*What is required*
Word for word, output every line of the material below, minus pictures.

════

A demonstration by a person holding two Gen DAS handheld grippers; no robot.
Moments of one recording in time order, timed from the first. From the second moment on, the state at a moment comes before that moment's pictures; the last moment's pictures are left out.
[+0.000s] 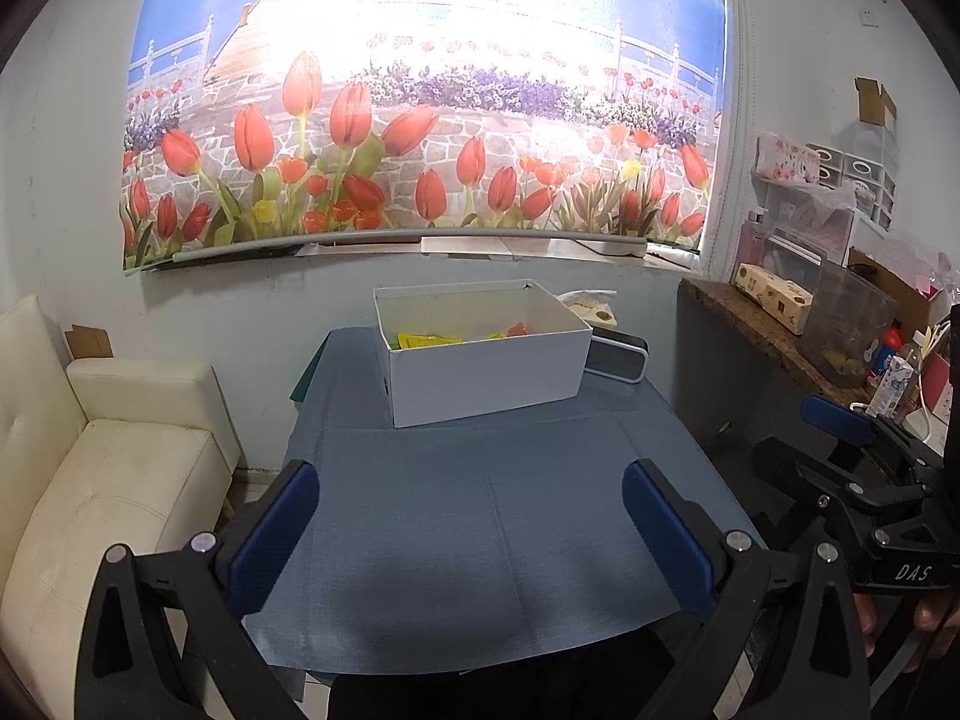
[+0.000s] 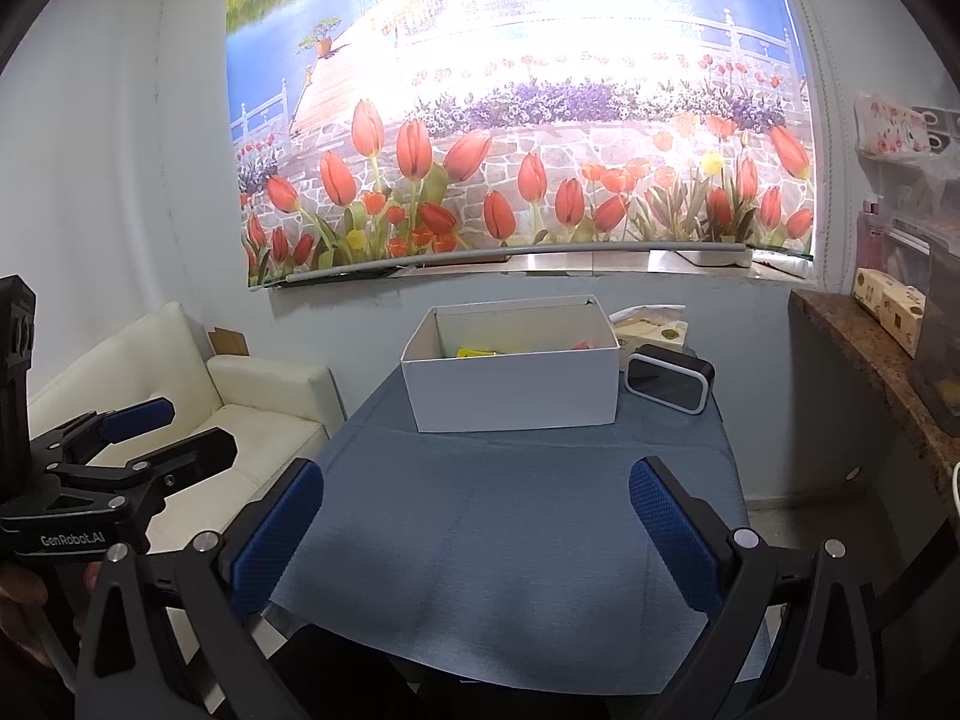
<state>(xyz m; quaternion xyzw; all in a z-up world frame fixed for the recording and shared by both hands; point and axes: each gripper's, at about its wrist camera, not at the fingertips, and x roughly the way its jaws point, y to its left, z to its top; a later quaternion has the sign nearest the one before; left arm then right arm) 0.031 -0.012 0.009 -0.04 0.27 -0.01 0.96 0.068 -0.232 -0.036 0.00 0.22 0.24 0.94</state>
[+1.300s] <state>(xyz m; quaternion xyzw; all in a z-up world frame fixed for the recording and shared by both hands) 0.033 -0.015 0.002 -0.05 0.27 -0.01 0.96 0.064 -0.232 -0.038 0.00 0.22 0.25 0.94</state>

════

*Solution to the problem*
A demonstration by a person holding two Gen DAS handheld grippers; no robot.
Moments of one recording in time order, timed from the first. From the second moment on, the state at a moment comes before that moment's pictures; the last moment's pictures are left out.
[+0.000s] 
[+0.000s] 
<state>(xyz m; quaternion xyzw; all in a z-up world frame fixed for the recording and shared by both hands; point and axes: each gripper's, at about its wrist camera, not at the fingertips, and x roughly the way its jaws point, y to its left, z to its top; a later quaternion has the sign nearest the one before; left arm then right arm) 0.031 -0.012 0.009 -0.04 0.27 -0.01 0.96 0.068 -0.232 -0.036 0.00 0.22 0.24 0.94</state>
[+1.300s] <state>(xyz m; quaternion xyzw; all in a z-up world frame fixed for the recording and shared by both hands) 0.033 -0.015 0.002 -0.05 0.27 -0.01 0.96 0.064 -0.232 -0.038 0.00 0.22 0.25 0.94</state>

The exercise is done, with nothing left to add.